Problem:
Below are some records; quote exactly the lines from the one that contains "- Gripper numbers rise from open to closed" through the one that contains "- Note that", inclusive, and no others.

[Stored items from a collection]
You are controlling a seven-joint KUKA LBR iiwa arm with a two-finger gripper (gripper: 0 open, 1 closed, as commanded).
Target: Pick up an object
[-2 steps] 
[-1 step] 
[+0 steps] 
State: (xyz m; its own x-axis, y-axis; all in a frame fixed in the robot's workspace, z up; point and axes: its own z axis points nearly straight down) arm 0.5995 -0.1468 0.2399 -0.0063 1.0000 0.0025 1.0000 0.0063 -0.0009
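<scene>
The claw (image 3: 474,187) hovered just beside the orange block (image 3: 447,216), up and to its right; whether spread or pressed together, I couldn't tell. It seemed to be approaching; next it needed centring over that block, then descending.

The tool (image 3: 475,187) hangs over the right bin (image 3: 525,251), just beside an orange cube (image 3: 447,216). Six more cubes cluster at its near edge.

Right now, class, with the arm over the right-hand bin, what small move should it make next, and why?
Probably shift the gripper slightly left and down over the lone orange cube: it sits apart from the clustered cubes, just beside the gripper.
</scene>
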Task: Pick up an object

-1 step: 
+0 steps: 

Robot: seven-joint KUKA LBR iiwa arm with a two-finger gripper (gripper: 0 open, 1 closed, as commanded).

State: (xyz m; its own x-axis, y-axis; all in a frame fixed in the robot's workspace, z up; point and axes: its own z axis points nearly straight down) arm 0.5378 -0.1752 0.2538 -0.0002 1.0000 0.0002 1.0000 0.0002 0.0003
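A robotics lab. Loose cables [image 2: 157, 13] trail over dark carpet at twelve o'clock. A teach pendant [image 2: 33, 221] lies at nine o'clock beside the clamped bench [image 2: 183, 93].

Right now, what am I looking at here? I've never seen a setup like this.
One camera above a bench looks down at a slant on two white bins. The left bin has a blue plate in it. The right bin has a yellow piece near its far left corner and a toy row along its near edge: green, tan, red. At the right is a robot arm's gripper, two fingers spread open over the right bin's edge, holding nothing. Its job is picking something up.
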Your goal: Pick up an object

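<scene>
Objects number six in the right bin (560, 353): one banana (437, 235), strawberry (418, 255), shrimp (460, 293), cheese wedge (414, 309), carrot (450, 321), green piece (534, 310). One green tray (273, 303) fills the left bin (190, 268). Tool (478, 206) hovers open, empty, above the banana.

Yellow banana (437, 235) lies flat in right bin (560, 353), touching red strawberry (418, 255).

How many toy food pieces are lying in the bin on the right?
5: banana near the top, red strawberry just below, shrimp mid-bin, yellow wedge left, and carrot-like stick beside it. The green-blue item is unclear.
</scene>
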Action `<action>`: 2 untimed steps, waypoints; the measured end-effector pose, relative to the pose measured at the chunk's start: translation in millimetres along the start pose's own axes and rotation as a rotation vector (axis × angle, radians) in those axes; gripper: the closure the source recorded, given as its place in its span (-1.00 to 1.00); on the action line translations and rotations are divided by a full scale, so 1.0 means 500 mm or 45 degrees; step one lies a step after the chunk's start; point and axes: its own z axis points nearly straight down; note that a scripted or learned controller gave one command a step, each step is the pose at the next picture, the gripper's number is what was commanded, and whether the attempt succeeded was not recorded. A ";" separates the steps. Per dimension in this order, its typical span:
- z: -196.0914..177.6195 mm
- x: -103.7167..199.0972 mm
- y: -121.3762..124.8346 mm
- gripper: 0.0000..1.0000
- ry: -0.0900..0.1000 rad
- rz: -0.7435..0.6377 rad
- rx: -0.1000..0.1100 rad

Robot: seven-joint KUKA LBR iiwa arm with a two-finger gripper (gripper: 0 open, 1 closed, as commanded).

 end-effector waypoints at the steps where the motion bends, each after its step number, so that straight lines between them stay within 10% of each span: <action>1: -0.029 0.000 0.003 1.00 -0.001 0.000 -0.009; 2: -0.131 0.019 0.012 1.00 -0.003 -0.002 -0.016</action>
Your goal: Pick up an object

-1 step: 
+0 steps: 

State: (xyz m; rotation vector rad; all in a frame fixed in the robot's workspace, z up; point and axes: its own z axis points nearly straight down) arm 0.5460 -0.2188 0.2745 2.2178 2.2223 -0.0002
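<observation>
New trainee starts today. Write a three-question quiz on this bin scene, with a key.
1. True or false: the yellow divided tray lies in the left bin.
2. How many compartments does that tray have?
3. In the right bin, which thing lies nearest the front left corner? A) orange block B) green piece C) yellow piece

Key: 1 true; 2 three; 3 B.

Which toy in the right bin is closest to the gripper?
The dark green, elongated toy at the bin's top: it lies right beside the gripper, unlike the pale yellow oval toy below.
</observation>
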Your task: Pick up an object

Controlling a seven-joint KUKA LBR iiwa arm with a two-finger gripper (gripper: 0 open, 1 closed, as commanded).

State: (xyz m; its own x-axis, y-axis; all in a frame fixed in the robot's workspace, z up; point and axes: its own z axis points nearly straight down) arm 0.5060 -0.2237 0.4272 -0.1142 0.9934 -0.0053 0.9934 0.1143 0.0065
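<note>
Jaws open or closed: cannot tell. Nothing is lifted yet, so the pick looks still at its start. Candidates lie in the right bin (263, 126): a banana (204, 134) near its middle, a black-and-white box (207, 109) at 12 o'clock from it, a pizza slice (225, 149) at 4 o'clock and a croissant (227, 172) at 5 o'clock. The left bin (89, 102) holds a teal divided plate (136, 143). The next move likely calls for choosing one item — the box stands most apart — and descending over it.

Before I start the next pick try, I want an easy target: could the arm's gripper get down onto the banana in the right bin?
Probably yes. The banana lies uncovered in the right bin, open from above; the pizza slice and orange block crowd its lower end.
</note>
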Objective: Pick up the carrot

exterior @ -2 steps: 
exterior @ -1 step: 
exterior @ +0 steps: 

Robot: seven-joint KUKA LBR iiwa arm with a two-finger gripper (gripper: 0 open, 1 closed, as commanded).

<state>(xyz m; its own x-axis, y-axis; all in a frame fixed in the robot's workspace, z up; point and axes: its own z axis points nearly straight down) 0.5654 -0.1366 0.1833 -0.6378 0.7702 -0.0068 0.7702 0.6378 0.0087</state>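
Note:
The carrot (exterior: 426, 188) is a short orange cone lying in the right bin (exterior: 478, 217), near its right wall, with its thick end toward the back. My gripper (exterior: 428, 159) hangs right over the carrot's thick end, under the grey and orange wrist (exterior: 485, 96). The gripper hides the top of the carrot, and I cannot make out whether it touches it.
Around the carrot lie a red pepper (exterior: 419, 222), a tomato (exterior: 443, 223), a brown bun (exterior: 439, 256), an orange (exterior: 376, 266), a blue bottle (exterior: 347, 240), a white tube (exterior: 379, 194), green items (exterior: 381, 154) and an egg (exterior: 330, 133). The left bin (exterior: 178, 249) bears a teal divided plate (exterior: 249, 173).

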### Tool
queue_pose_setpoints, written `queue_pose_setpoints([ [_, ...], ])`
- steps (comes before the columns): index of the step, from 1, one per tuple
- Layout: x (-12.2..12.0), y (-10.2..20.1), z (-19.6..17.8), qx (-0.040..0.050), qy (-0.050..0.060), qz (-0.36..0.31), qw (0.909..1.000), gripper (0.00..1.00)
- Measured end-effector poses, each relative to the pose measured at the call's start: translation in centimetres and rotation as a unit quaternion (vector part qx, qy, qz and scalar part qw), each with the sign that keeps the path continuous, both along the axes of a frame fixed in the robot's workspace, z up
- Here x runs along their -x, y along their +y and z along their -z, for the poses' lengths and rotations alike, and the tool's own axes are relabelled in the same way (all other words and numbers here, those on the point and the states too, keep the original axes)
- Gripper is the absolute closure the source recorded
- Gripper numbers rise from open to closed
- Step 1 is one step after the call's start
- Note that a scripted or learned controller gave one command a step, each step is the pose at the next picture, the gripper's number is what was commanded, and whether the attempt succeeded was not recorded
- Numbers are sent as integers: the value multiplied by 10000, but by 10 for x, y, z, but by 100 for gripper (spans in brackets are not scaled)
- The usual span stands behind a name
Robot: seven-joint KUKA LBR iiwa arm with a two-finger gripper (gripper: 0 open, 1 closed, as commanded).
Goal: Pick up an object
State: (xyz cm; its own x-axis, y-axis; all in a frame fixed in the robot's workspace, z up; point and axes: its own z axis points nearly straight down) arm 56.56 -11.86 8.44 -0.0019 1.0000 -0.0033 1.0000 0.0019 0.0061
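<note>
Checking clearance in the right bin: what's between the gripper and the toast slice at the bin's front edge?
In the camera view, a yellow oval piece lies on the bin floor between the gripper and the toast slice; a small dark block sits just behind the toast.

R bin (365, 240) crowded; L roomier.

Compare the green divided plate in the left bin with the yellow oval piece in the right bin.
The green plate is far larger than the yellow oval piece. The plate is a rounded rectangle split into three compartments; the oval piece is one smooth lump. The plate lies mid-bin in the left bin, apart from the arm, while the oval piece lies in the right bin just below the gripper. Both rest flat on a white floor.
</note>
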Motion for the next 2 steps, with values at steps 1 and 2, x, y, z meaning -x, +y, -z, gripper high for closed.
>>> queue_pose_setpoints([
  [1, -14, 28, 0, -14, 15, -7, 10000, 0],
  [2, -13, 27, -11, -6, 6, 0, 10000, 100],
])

Solution to this task:
- Gripper numbers rise from open to closed
- Step 1 is one step after the call's start
- Note that a scripted or learned controller gave one command a step, each step is the pose at the next picture, the gripper's number is what was commanded, and whether the attempt succeeded was not recorded

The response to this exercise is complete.